Die fünf wesentlichen Fragen im Entscheidungsprozess

Viele Verkäufer machen den Fehler, dass sie ihre Produkte den falschen Menschen anbieten, das heißt, nicht denjenigen, die darüber entscheiden können, ob gekauft wird oder nicht. Die folgenden fünf Fragen helfen Ihnen, herauszufinden, wer der Entscheider ist.

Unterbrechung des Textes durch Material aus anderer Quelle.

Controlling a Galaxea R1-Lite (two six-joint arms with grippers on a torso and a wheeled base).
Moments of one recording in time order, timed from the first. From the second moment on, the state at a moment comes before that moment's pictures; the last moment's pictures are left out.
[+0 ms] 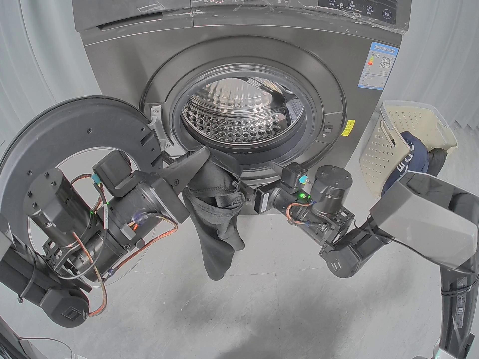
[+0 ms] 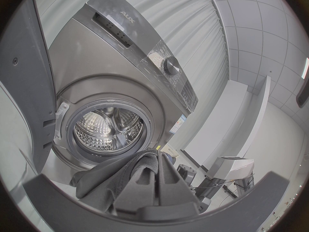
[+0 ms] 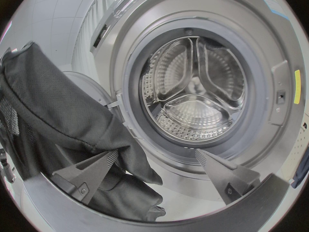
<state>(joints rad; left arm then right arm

1. „Wer ist am Entscheidungsprozess beteiligt?“ Manchmal kann es so simpel sein, fragen Sie einfach Ihre Kontaktperson, wer alles in die Entscheidung miteinbezogen wird.
2. „Wie geht es weiter?“ Klären Sie von vornherein, was passiert, wenn Sie ein Angebot machen. Wird das einem Gremium vorgestellt? Oder dem Aufsichtsrat?
3. „Welche Schritte folgen?“ Muss erst der Einkauf miteingeschaltet werden? Wird eine Aufstellung gemacht? Werden die Konzepte noch einmal inhaltlich geklärt?
4. „Wann wird eine Entscheidung getroffen?“ Mit dieser Frage sehen Sie, ob dieser Kunde wirklich Priorität verdient oder jemand ist, der nur ein Vergleichsangebot möchte. Kundenselektion ist das A und O als Verkäufer: Sie sind viel erfolgreicher, wenn Sie sich auf Kunden konzentrieren, die zu Ihnen passen und die wirklich Interesse haben.
5. „Welche Abteilung hat den größten Einfluss auf die Entscheidung?“ Somit können Sie sicherstellen, dass Sie tatsächlich nah am Hauptentscheider dran sind oder dafür sorgen, dass eine Beziehung auf dieser Ebene – auch mit Hilfe von anderen Mitarbeitern aus Ihrem Unternehmen, z.B. Bereichsleitung, Vorstand etc. – aufgebaut wird.

Sie sehen, die Fragen zielen darauf ab, herauszufinden, wer Entscheidungen trifft. Gerade ein Vertriebsleiter wird sich nicht oft die Blöße geben und sagen, dass er gegebenenfalls keine alleinige Entscheidungsgewalt hat.

Ihr Sellection To-Do für diese Woche:

… halten Sie sich selbst den Spiegel vor:

Durchleuchten Sie bereits die Entscheidungsfindung Ihrer Kunden?
Was könnten Sie gewinnen, wenn Sie das tun?
Könnte das für Ihre Selektion hilfreich sein?
Wie schon angedeutet, ist hier Sensibilität angesagt. Niemand gibt gerne zu, dass er keine Entscheidungsmacht hat. Deshalb nutzen Sie die Fragen, um vorsichtig ans Ziel zu kommen.

Ich wünsche Ihnen dabei viel Erfolg!